Sienna

About Sienna

Sienna is a color achieved on traditional pottery by some Northern Tewa potters through manipulations of their firing process. For centuries, the Northern Tewa have made their pots using a base clay to make the form and then put an iron-bearing slip on the surface. When they polish that slip, it gives them a good background for their designs and fires to produce deeper colors. In a normal oxidizing fire, that iron-bearing slip with turn red as the pot heats up and it will retain that red after the pot cools. To turn the same pot black in the firing, they pour powdered manure on the fire and create an oxygen-reduction atmosphere.

At any point after pouring on the powdered manure, a piece can be removed from the fire and that oxygen-reduction process will be halted partway through, leaving the piece colored somewhere between a deep red and a deep black: sienna.
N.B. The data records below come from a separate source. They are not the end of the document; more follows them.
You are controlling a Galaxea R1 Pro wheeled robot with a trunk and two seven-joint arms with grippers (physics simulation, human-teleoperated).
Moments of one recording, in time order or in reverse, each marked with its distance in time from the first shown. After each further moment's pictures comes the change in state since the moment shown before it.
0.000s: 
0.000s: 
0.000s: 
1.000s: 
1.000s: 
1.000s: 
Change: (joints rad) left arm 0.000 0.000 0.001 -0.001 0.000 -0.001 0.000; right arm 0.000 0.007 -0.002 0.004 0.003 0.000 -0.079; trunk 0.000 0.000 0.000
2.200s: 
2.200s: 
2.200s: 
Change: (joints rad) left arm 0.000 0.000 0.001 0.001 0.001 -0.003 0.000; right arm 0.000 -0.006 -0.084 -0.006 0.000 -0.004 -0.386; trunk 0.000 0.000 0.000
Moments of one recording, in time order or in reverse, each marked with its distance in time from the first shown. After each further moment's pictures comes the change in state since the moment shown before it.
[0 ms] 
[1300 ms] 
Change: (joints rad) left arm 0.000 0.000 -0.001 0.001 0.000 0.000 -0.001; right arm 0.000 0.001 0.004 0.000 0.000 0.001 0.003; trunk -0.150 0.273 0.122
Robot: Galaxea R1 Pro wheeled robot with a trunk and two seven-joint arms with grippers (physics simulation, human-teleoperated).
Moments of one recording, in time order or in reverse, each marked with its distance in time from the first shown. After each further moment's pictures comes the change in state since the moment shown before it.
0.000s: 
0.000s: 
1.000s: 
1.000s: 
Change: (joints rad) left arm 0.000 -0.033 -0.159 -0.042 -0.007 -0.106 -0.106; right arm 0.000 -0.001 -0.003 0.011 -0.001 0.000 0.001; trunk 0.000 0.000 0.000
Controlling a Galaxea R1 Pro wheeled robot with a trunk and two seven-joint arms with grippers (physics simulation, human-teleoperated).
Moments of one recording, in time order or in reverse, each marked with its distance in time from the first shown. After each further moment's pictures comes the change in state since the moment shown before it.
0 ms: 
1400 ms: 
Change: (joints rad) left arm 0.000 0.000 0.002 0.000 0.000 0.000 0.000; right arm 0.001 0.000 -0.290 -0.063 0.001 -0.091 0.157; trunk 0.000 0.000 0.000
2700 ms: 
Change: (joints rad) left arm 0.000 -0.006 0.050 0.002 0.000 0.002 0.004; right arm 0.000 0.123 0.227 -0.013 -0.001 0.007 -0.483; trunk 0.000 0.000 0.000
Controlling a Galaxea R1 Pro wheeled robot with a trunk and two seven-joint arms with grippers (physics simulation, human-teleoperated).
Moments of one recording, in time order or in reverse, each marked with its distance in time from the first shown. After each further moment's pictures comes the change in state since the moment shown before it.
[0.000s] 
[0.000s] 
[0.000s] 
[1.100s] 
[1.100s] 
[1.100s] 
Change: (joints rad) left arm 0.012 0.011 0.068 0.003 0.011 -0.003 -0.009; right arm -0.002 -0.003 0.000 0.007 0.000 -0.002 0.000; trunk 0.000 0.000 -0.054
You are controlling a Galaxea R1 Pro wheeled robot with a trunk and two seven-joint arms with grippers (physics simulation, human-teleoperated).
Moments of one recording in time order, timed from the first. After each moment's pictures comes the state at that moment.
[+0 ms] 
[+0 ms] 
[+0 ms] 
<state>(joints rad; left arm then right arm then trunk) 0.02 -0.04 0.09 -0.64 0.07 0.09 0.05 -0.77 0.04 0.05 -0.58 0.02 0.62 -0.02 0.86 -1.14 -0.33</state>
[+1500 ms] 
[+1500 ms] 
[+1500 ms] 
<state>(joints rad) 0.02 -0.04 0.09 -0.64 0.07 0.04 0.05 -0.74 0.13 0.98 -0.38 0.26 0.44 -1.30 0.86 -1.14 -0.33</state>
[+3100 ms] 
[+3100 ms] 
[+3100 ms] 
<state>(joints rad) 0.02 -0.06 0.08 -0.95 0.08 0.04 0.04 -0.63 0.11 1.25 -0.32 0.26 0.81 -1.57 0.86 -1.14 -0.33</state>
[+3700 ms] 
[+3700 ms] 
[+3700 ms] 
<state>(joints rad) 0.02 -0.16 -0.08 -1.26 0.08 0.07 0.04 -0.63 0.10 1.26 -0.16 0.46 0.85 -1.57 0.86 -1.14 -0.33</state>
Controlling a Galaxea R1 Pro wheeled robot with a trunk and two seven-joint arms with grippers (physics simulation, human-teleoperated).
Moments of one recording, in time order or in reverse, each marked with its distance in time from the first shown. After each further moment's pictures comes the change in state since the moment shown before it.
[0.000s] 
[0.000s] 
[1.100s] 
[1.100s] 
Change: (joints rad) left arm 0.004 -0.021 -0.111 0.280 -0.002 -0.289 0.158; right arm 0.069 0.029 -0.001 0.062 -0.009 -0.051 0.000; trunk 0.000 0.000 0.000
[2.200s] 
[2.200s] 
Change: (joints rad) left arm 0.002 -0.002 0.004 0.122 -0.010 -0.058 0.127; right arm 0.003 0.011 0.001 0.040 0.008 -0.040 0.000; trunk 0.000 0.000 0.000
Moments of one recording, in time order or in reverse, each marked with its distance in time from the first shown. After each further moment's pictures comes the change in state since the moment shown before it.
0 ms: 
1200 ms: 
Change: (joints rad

Some potters fire their pieces to be black, do whatever design work they have in mind and then come back with a blowtorch to "enhance" them. At a high enough temperature, the clay will re-oxygenate and start to turn sienna. It won't turn as red again as it would have been without going through the oxygen reduction process. To get a glossy black pot and retain some of the glossy redness, potters will use things like aluminum foil to cover sections of their pieces and then fire them to be black. Places that are unexposed to the high-carbon atmosphere stay red.